University of Iowa, like others, asks state for $2 million for tech transfer, bioscience

  • The University of Iowa will present $2 million in three project proposals next week for economic development and bioscience faculty recruitment.

    According to an article in the Iowa City Press Citizen, one of UI's project proposals totaling $900,000, which would doube with mandated matching funds, is additional staff for tech transfer activities.

    The other UI projects, totaling $1.1 million without matching funds, are to double the funding for recruiting bioscience faculty members and to help pay for the Center for Biocatalysis and Bioprocessing and the university's technology innovation center.

  • In Wisconsin, the Biomedical Technology Alliance of Southeastern Wisconsin, an academic coalition for collaborative medical technology and biotech research, will receive $500,000 instead of $2.5 million, as Wisconsin Gov. Jim Doyle exercised a partial veto in signing the state budget bill Monday. The proposed $2.5 million would have consumed all of the funding available for technology commercialization grants, loans to start-up businesses as well as funding for four entrepreneurial and tech transfer centers that opened last fall around the state.

  • The online publication, Drug Researcher, discusses Pfizer's outsourcing of some of its technology jobs to India. The article concludes that the emergence of bioinformatics expertise in India is luring Pharma R&D activities on a piecemeal basis but "end-to-end proprietary drug discovery and development in India is unlikely to emerge for several more years."

  • ZDNet, the online IT publication, looks at companies that acquire patents from other companies and then seeks revenues by enforcing them, focusing on Acacia Research, a California-based firm best known for its V chip for television but also the parent company of CombiMatrix, a molecular biology tools developer.

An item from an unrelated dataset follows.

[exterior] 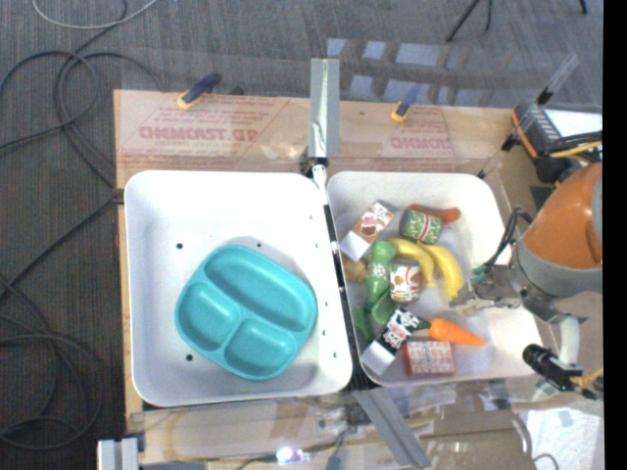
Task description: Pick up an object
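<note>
The right bin (470,189) holds a heap of toy food. A yellow banana (441,265) lies in the middle, with an orange carrot (456,334) below it. A red and green can (424,224) lies toward the back and a small carton (374,221) to its left. Green pieces (379,262) lie along the left wall. A red box (428,358) and a black and white carton (396,331) sit at the front. My gripper (480,290) hangs low at the bin's right side, just right of the banana and above the carrot's tip. Nothing shows between its tips.
The left bin (157,204) holds a teal divided plate (247,309). A metal bar (323,116) runs back from between the bins. The grey and orange arm (568,243) overhangs the right bin's right wall. Cables lie on the floor at left.
</note>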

    The article delves into the changing patent regime and is a worthwhile primer on today's patent market, if not the final word on a space that is likely to change even more and require more collaboration. Remember that there are on the order of 100 patents involved in the making of a desktop computer – if there wasn't a way to create order out of this, innovation would surely come to a halt.

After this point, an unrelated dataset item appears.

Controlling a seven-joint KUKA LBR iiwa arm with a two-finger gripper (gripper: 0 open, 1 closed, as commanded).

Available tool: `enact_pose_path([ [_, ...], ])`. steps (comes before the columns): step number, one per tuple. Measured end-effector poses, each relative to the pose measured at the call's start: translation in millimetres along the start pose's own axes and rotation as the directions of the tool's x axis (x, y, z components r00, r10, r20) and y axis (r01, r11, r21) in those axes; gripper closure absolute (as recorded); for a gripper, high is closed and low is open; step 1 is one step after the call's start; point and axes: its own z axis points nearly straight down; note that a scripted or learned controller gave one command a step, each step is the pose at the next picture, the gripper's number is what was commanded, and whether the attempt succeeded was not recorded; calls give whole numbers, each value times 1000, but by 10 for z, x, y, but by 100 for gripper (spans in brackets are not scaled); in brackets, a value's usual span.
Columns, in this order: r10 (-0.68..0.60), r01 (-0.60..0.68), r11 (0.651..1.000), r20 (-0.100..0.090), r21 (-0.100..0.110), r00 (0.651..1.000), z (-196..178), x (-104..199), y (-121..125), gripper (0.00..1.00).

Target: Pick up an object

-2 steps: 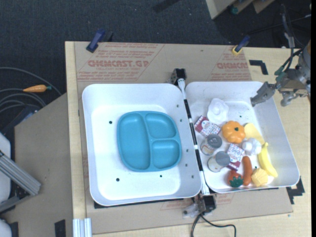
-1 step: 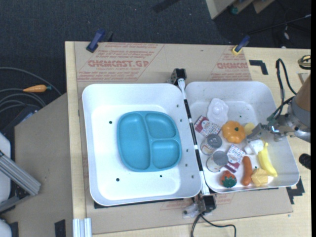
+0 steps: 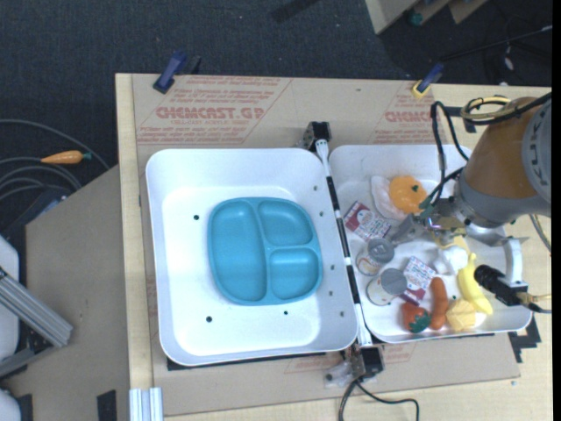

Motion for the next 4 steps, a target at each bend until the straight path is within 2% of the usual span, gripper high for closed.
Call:
enact_pose_path([
  [1, 0, 0, 1000, 2, -5, 1000, -11, 536, 708, 0],
  [2, -1, 1, 1000, 5, -17, 1000, -159, 526, 743, 100],
  [3, 0, 0, 1000, 4, -9, 1000, -126, 526, 719, 0],
  [4, 2, -2, 1000, 5, -12, 1000, -59, 618, 1127, 0],
])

  • Today's Forbes.com takes a look at the contract research organization market, the firms who are increasing their share of work performed for Pharma. Based on information provided by David Windley, an analyst at Jefferies & Co. in Nashville, the article identifies Covance, Charles River Laboratories, and SFBC International, and ICON as the top pharmaceutical industry outsourcers.

  • Satish Amarnath, a microbiologist working with Manipal Hospital in Bangalore,
    writing in India's Express Healthcare Management magazine, takes a look at clinical laboratory development in the context of healthcare and the need for the human touch.
    The next century may see patients being monitored from home, where sensors placed in their body measure blood sugar and transmit through the intranet to the hospital. This could be evaluated by expert systems and would react even before we have said Jack Robinson and injected or stopped release of insulin from a repository in the body.

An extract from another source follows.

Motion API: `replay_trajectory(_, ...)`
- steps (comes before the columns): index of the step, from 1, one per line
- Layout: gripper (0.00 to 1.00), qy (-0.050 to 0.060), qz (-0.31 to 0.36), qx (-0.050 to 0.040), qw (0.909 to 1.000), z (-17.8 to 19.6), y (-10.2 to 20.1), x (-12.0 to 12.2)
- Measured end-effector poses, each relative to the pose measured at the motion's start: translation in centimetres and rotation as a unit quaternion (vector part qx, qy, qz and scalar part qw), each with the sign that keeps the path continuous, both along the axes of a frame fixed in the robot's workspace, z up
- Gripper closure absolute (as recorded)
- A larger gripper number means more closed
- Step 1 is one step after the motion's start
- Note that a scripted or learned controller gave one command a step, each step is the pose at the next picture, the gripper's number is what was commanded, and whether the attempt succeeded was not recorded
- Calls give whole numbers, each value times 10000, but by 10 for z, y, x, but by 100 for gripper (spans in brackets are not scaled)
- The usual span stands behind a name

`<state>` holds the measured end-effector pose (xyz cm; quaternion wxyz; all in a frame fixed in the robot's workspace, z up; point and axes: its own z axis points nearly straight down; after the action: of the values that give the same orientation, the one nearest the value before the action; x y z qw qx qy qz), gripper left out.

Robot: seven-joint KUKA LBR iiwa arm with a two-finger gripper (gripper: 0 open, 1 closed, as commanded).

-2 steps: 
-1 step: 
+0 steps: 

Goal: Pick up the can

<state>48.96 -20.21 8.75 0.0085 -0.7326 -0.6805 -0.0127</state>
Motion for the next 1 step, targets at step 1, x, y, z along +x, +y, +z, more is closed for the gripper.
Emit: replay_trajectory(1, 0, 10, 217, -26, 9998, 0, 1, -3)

    So, will doctors become redundant?
    I would still say that the realm of the doctor providing a healing touch and a soothing influence will never be irrelevant as seen in patients counseled for HIV, where patients fight the deadly virus infections by a few tests, a little medicine and a lot of advice and moral support.

    Amarnath has been blind since he was attacked by someone who threw sulphuric acid on his face in 1998. He continues to do his work and, in a profile published in Eyeway magazine this spring, he explains how he performs his work in microbiology despite his impaired sight.
    In microbiology, a lot is based on sight, on seeing things and reporting what is there. Yes, I can’t do that now but what I do is this: I ask two people to describe it to me and then I draw my conclusions.